How to complete this task:
From the data underneath, reproduce exactly the stretch that begins at the line with "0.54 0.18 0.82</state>" and ends after the line with "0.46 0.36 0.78".

Excerpts from a dataset:

══════

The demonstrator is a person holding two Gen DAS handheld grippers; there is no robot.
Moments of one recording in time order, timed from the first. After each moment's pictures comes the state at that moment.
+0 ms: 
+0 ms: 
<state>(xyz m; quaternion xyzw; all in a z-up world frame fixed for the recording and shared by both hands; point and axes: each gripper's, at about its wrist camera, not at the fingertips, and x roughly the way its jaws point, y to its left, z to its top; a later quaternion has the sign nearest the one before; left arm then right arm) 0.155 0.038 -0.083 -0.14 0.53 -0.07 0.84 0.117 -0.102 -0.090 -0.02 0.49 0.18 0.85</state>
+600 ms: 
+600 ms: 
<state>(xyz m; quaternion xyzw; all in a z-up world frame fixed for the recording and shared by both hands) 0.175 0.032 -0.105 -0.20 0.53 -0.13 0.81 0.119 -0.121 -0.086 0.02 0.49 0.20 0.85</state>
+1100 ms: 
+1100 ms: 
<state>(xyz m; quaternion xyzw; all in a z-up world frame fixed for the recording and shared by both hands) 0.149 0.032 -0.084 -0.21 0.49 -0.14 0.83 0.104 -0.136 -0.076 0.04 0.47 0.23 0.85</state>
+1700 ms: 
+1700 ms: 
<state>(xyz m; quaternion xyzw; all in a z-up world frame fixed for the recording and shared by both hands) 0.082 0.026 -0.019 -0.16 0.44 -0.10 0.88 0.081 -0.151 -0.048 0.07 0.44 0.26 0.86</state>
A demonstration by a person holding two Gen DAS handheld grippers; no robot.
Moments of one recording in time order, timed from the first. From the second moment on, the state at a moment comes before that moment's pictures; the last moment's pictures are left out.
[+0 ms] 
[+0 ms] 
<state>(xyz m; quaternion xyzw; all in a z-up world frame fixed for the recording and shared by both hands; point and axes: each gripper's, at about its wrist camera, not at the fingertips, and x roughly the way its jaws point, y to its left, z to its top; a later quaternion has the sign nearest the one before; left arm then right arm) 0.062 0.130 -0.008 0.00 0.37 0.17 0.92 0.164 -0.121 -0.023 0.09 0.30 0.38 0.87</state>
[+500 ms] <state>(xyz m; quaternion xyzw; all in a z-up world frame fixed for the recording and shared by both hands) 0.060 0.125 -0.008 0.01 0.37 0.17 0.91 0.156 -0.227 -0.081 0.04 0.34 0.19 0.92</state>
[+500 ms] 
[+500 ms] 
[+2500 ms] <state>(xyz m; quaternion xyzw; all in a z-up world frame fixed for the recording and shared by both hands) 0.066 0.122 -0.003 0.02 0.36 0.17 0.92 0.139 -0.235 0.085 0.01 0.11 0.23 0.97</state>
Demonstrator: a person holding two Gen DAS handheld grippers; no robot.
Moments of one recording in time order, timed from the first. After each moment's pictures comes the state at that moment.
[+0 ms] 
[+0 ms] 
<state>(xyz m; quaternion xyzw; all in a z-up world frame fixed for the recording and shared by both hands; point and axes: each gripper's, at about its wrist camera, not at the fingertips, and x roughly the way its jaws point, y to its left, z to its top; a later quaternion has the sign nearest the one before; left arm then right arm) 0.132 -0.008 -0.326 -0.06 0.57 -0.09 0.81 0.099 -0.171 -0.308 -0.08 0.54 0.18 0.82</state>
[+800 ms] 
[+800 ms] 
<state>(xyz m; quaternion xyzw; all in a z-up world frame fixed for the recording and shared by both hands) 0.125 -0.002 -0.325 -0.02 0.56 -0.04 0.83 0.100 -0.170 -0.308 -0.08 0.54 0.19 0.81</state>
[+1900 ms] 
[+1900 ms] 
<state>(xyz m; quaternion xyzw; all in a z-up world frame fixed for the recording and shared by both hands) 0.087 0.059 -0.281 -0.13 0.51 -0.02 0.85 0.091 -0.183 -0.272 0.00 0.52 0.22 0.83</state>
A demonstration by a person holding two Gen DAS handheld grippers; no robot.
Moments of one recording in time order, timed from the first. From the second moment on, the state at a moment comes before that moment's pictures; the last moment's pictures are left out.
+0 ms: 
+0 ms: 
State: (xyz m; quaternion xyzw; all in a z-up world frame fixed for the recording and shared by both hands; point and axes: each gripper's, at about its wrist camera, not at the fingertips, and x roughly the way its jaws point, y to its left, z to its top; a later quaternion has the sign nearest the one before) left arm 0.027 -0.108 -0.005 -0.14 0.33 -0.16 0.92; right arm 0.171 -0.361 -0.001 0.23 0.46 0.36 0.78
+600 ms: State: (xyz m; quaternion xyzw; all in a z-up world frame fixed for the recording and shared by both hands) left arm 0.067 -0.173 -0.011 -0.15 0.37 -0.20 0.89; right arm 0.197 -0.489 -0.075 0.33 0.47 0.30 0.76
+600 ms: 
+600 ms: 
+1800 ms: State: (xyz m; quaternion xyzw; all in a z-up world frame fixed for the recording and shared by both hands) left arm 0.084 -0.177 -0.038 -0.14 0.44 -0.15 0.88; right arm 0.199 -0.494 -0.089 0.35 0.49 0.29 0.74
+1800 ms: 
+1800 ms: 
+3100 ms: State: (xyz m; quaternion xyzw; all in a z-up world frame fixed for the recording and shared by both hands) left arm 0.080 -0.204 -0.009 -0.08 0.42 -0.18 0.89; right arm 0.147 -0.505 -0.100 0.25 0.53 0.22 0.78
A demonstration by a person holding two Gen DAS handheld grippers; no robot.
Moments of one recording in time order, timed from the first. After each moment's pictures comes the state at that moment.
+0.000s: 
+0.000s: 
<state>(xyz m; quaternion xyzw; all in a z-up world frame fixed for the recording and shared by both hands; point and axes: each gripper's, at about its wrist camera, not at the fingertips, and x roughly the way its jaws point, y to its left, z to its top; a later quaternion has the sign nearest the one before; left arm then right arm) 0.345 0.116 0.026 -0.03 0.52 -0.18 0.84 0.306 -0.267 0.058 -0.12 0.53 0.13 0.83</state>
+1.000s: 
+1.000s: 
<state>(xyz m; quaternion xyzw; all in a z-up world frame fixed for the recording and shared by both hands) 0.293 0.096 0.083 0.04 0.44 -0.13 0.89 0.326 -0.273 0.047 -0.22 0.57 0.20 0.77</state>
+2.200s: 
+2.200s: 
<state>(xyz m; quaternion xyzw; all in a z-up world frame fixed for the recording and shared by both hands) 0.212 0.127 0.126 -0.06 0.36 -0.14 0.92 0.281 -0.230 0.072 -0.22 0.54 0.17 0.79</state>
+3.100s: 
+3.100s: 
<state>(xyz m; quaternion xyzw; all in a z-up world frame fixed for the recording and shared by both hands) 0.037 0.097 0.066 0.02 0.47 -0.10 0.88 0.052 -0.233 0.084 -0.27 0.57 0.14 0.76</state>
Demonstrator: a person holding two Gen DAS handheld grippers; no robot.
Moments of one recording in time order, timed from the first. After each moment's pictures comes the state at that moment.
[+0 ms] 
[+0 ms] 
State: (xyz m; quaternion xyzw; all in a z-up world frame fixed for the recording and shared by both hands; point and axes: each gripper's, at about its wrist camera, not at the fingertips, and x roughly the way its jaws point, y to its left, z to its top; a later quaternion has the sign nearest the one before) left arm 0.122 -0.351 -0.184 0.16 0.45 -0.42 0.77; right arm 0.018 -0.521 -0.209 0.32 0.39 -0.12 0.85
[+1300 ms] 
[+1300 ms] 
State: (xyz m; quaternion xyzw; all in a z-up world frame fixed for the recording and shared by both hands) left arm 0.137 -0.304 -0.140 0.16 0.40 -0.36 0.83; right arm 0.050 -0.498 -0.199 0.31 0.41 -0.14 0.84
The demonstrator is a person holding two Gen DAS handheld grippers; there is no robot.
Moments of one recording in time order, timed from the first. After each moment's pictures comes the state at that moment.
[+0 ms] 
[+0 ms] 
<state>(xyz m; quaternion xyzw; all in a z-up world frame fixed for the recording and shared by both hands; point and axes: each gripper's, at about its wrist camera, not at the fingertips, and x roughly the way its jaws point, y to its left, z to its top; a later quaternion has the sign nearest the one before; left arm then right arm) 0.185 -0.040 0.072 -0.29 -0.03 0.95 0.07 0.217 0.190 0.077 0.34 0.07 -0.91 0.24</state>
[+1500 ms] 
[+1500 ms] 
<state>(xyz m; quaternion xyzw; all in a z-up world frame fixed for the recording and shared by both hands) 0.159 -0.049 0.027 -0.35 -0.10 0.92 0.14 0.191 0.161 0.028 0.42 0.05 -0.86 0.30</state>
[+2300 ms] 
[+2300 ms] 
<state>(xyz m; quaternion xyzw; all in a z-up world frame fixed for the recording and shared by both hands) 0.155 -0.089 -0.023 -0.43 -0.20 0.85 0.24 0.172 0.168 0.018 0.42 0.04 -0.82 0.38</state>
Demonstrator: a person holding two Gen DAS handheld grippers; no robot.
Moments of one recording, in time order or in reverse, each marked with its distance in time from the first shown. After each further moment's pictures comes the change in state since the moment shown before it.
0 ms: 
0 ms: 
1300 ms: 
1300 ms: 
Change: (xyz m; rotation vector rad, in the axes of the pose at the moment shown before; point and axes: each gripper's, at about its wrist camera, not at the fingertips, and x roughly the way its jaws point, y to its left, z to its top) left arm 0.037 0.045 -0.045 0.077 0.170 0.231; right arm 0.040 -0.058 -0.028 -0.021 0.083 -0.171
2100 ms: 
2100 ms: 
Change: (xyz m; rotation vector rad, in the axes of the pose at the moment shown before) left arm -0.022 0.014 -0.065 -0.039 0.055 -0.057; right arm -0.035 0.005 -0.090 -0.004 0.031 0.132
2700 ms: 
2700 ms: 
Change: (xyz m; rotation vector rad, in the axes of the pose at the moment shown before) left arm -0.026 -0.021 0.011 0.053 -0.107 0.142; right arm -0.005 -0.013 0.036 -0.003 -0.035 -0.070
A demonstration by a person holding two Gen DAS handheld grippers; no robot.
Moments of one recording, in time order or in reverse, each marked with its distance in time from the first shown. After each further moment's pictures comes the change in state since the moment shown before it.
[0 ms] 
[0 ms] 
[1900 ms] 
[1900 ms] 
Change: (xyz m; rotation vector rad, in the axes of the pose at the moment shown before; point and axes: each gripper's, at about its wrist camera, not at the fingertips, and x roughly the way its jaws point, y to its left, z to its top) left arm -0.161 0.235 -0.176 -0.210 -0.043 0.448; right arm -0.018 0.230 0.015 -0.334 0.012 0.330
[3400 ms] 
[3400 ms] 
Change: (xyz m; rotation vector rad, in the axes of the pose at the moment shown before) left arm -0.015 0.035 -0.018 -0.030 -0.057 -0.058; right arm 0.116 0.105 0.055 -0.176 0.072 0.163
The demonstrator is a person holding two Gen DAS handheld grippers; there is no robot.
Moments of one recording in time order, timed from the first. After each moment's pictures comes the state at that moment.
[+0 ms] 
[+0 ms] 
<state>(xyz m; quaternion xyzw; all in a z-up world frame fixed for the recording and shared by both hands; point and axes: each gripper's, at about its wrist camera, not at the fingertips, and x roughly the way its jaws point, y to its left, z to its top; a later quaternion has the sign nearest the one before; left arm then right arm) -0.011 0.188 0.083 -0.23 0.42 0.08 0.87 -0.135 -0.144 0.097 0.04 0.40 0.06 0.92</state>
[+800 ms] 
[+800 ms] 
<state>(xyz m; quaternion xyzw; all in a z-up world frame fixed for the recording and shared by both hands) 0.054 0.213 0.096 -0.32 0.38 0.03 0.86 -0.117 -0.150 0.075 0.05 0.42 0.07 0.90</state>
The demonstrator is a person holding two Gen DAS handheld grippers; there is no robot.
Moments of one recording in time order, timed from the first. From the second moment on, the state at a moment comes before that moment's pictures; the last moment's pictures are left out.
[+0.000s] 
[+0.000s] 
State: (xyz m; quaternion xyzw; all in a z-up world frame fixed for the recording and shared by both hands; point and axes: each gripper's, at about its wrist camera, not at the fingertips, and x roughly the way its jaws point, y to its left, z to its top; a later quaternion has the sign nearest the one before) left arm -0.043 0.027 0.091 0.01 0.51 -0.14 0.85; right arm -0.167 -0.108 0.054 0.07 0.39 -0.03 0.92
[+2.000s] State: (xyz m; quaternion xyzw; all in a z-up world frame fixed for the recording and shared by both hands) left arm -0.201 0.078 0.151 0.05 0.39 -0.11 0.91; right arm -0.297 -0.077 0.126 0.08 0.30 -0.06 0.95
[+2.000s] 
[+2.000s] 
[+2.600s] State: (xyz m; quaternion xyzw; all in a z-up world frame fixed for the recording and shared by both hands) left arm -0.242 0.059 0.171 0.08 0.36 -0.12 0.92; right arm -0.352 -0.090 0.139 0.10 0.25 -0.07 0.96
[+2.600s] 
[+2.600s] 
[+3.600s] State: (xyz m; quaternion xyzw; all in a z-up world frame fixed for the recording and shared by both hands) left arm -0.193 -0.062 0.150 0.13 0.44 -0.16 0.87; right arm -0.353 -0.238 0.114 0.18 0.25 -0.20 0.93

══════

Answer to the exercise:
<state>(xyz m; quaternion xyzw; all in a z-up world frame fixed for the recording and shared by both hands; point and axes: each gripper's, at about its wrist camera, not at the fingertips, and x roughly the way its jaws point, y to its left, z to its top; a later quaternion has the sign nearest the one before; left arm then right arm) 0.132 -0.008 -0.326 -0.06 0.57 -0.09 0.81 0.099 -0.171 -0.308 -0.08 0.54 0.18 0.82</state>
[+800 ms] 
[+800 ms] 
<state>(xyz m; quaternion xyzw; all in a z-up world frame fixed for the recording and shared by both hands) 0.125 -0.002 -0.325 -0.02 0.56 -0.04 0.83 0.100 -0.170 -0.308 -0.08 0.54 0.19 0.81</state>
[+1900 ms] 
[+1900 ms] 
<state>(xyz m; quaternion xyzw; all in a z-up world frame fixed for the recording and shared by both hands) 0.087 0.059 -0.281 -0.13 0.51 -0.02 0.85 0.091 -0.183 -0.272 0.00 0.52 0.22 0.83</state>
A demonstration by a person holding two Gen DAS handheld grippers; no robot.
Moments of one recording in time order, timed from the first. From the second moment on, the state at a moment comes before that moment's pictures; the last moment's pictures are left out.
+0 ms: 
+0 ms: 
State: (xyz m; quaternion xyzw; all in a z-up world frame fixed for the recording and shared by both hands; point and axes: each gripper's, at about its wrist camera, not at the fingertips, and x roughly the way its jaws point, y to its left, z to its top; a later quaternion has the sign nearest the one before) left arm 0.027 -0.108 -0.005 -0.14 0.33 -0.16 0.92; right arm 0.171 -0.361 -0.001 0.23 0.46 0.36 0.78

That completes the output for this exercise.